Am Samstag, 10.09.2016 rufe ich die Hotline um 21:20 an und frage nach Anwohnertickets. Nach Durchgabe der Personalien sollten 10 Minuten später diese am Osteingang abholbar sein. Trotz sofortigem Losgehen erreichten wir nach langem Marsch und langer Suche um 22:20 Uhr den Osteingang. Alle Schalter waren noch personell besetzt aber den Zugang zu den Schaltern verwehrte uns ein Securitiy Mann, der uns noch erzählte, dass er den ganzen Tag beschimpft, bespuckt und beleidigt worden ist. Also 1:40 Stunden vor dem offiziellem Ende bekamen wir keine Bändchen mehr. Auch ein Telefonat mit der Hotline und das direkte Gespräch zwischen Hotline und Security brachte keine Abhilfe. Wir mussten mit leeren Händen gehen. Dabei wurden noch um 23 Uhr Gäste zum Mainstage gelassen, die ihre Bändchen schon hatten. Aber als Anwohner muss man tolerant sein. Toleranz zu erwarten, das sollte man von der Lollapalozza hingegen vergessen. Das Bändchen sollten wir uns heute (am Sonntag) abholen. Dies würde aber auch am West-Eingang gehen. Wooow, dachte ich mir.

Kommentar von René

Hallo Raúl,

Krasse Story. Da hat wohl jemand gepennt und geschlampt und die anderen kriegen es nicht auf die Reihe. Ich kann ja verstehen, dass die Security da erst mal eine Unsauberkeit feststellt, die zu klären ist. Aber das hätte dann zwichen Security und Anwohnerservice binnen 15 Minuten geklärt sein müssen.
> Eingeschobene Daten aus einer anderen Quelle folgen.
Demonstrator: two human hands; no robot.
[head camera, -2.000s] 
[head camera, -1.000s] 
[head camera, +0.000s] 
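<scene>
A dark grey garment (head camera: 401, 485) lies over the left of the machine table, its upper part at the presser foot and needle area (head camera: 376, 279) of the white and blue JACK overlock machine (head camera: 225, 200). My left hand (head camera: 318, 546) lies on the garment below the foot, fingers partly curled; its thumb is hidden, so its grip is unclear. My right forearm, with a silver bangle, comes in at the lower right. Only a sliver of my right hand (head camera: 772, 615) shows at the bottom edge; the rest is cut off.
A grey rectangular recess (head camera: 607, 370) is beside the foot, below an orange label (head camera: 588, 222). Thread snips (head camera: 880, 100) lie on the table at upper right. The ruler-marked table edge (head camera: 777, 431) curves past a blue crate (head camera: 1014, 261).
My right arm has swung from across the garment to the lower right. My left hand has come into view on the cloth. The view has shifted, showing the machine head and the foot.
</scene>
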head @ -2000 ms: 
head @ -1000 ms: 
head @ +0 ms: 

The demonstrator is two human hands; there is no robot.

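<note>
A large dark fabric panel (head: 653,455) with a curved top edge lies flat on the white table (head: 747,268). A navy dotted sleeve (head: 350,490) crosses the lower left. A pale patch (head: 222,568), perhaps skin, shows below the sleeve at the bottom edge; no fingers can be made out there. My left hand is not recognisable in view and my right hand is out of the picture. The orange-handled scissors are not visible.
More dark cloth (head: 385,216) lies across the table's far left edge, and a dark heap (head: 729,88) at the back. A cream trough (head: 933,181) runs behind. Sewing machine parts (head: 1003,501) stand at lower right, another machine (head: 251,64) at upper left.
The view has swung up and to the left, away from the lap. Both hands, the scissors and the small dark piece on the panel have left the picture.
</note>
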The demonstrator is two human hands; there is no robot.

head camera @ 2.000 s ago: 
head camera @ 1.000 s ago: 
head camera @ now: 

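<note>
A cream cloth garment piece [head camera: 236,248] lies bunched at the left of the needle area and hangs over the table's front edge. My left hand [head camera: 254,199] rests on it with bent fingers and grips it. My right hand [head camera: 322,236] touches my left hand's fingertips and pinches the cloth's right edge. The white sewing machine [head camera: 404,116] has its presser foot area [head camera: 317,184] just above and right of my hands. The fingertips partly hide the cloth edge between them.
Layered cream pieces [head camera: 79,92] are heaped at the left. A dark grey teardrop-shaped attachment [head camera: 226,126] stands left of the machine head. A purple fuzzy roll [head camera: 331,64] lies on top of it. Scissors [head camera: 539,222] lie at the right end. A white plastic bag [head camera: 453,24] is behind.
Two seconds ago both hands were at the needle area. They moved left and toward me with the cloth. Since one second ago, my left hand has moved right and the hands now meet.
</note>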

Wie auch immer: ich gebe der Presse mal einen Tipp auf dem Kommentar!

viele grüße,
rené

Bytheway: Du kannst hier gerne anonym kommentieren, kein Ding. Nachteil ist aber: auch ich kenne deine E-Mail-Adresse nicht, um dich im Zweifel zu kontaktieren, falls Presse interessiert ist. Schicke mir doch im Zweifel ne E-Mail.

Kommentar von JS

Soweit ich sehen konnte, wird es in der Presse eher so dargestellt, dass die Anwohner nur sehr wenig die Ersatzquartiere wollten.

Scheinbar will man alles bagatellisieren. Herrlich fand ich auch das Interview mit einer der Anwohnerinnen, die sich begeistert von dem Festival zeigte. Ok, auch dass gibt es.